[Records excerpted from a collection]
--- START ---
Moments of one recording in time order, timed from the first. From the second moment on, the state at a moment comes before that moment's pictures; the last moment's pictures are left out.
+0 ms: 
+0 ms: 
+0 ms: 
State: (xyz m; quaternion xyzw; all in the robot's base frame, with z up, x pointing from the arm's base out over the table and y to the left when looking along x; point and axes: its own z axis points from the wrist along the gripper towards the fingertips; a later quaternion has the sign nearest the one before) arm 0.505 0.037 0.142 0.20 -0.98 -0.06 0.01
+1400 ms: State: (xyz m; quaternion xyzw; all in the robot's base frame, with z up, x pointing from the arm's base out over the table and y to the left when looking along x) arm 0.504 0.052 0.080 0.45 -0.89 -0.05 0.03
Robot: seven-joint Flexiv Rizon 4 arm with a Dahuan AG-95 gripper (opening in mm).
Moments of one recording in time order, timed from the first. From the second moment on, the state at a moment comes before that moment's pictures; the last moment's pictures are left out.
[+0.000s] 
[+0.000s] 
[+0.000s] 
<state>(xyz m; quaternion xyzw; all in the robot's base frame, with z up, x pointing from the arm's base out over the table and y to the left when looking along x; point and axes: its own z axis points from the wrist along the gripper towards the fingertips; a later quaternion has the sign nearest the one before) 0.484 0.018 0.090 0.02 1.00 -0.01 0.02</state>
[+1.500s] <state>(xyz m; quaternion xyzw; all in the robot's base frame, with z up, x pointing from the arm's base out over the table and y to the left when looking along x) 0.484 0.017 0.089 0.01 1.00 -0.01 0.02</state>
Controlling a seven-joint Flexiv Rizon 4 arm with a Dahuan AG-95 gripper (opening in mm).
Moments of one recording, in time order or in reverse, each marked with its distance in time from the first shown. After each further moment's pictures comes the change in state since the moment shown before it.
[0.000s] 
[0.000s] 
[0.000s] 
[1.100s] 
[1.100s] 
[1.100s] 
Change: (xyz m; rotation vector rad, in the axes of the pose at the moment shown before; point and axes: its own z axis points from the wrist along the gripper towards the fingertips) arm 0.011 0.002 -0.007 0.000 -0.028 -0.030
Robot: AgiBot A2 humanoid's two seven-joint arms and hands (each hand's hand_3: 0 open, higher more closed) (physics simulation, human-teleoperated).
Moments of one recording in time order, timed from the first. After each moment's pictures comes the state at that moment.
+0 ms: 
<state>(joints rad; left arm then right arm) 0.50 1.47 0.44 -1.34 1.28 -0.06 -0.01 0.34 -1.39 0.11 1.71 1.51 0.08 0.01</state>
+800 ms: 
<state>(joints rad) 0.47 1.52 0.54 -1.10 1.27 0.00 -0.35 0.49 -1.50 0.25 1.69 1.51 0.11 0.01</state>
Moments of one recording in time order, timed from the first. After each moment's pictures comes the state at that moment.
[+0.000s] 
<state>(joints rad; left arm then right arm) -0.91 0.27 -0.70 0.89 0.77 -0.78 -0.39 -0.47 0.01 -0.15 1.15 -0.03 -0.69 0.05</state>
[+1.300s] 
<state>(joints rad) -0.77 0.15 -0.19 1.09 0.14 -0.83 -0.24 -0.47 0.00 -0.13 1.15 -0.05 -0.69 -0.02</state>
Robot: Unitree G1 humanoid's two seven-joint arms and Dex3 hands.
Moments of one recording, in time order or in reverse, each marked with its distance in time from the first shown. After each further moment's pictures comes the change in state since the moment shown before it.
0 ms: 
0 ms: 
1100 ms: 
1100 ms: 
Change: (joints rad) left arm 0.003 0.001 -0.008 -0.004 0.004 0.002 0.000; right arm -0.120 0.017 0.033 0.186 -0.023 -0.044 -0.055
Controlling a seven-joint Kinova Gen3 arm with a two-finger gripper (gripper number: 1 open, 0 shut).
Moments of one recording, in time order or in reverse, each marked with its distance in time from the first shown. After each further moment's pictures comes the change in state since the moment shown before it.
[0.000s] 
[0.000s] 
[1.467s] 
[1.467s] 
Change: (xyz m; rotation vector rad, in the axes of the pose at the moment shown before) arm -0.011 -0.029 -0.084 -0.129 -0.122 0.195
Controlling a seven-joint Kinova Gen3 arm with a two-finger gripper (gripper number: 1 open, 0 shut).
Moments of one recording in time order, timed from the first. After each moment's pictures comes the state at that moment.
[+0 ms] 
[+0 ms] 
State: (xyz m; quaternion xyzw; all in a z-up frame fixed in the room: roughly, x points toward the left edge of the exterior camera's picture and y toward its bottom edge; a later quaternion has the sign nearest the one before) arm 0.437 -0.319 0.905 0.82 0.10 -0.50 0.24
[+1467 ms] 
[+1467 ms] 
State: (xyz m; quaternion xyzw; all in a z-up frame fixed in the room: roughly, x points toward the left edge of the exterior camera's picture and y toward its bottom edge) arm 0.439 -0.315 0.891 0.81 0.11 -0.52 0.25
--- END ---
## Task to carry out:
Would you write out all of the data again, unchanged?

## Finished task:
Moments of one recording in time order, timed from the first. From the second moment on, the state at a moment comes before that moment's pictures; the last moment's pictures are left out.
+0 ms: 
+0 ms: 
+0 ms: 
State: (xyz m; quaternion xyzw; all in the robot's base frame, with z up, x pointing from the arm's base out over the table and y to the left when looking along x; point and axes: its own z axis points from the wrist along the gripper towards the fingertips; a later quaternion has the sign nearest the one before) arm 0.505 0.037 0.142 0.20 -0.98 -0.06 0.01
+1400 ms: State: (xyz m; quaternion xyzw; all in the robot's base frame, with z up, x pointing from the arm's base out over the table and y to the left when looking along x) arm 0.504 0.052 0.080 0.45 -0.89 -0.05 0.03
Robot: seven-joint Flexiv Rizon 4 arm with a Dahuan AG-95 gripper (opening in mm).
Moments of one recording in time order, timed from the first. From the second moment on, the state at a moment comes before that moment's pictures; the last moment's pictures are left out.
[+0.000s] 
[+0.000s] 
[+0.000s] 
<state>(xyz m; quaternion xyzw; all in the robot's base frame, with z up, x pointing from the arm's base out over the table and y to the left when looking along x; point and axes: its own z axis points from the wrist along the gripper towards the fingertips; a later quaternion has the sign nearest the one before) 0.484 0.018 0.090 0.02 1.00 -0.01 0.02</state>
[+1.500s] <state>(xyz m; quaternion xyzw; all in the robot's base frame, with z up, x pointing from the arm's base out over the table and y to the left when looking along x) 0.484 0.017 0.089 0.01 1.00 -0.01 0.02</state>
Controlling a seven-joint Flexiv Rizon 4 arm with a Dahuan AG-95 gripper (opening in mm).
Moments of one recording, in time order or in reverse, each marked with its distance in time from the first shown. After each further moment's pictures comes the change in state since the moment shown before it.
[0.000s] 
[0.000s] 
[0.000s] 
[1.100s] 
[1.100s] 
[1.100s] 
Change: (xyz m; rotation vector rad, in the axes of the pose at the moment shown before; point and axes: its own z axis points from the wrist along the gripper towards the fingertips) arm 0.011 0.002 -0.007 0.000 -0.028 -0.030
Robot: AgiBot A2 humanoid's two seven-joint arms and hands (each hand's hand_3: 0 open, higher more closed) (physics simulation, human-teleoperated).
Moments of one recording in time order, timed from the first. After each moment's pictures comes the state at that moment.
+0 ms: 
<state>(joints rad; left arm then right arm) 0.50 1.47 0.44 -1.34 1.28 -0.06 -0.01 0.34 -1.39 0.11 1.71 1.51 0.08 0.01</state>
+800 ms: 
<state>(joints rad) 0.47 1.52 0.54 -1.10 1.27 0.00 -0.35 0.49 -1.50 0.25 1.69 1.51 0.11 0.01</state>
Moments of one recording in time order, timed from the first. After each moment's pictures comes the state at that moment.
[+0.000s] 
<state>(joints rad; left arm then right arm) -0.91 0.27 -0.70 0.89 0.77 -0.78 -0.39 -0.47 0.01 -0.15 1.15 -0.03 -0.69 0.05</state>
[+1.300s] 
<state>(joints rad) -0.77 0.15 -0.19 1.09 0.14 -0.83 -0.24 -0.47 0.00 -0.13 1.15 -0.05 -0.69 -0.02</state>
Robot: Unitree G1 humanoid's two seven-joint arms and Dex3 hands.
Moments of one recording, in time order or in reverse, each marked with its distance in time from the first shown. After each further moment's pictures comes the change in state since the moment shown before it.
0 ms: 
0 ms: 
1100 ms: 
1100 ms: 
Change: (joints rad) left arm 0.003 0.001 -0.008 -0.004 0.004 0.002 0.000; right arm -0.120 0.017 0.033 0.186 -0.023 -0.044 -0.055
Controlling a seven-joint Kinova Gen3 arm with a two-finger gripper (gripper number: 1 open, 0 shut).
Moments of one recording, in time order or in reverse, each marked with its distance in time from the first shown. After each further moment's pictures comes the change in state since the moment shown before it.
[0.000s] 
[0.000s] 
[1.467s] 
[1.467s] 
Change: (xyz m; rotation vector rad, in the axes of the pose at the moment shown before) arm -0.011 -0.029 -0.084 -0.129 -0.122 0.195
Controlling a seven-joint Kinova Gen3 arm with a two-finger gripper (gripper number: 1 open, 0 shut).
Moments of one recording in time order, timed from the first. After each moment's pictures comes the state at that moment.
[+0 ms] 
[+0 ms] 
State: (xyz m; quaternion xyzw; all in a z-up frame fixed in the room: roughly, x points toward the left edge of the exterior camera's picture and y toward its bottom edge; a later quaternion has the sign nearest the one before) arm 0.437 -0.319 0.905 0.82 0.10 -0.50 0.24
[+1467 ms] 
[+1467 ms] 
State: (xyz m; quaternion xyzw; all in a z-up frame fixed in the room: roughly, x points toward the left edge of the exterior camera's picture and y toward its bottom edge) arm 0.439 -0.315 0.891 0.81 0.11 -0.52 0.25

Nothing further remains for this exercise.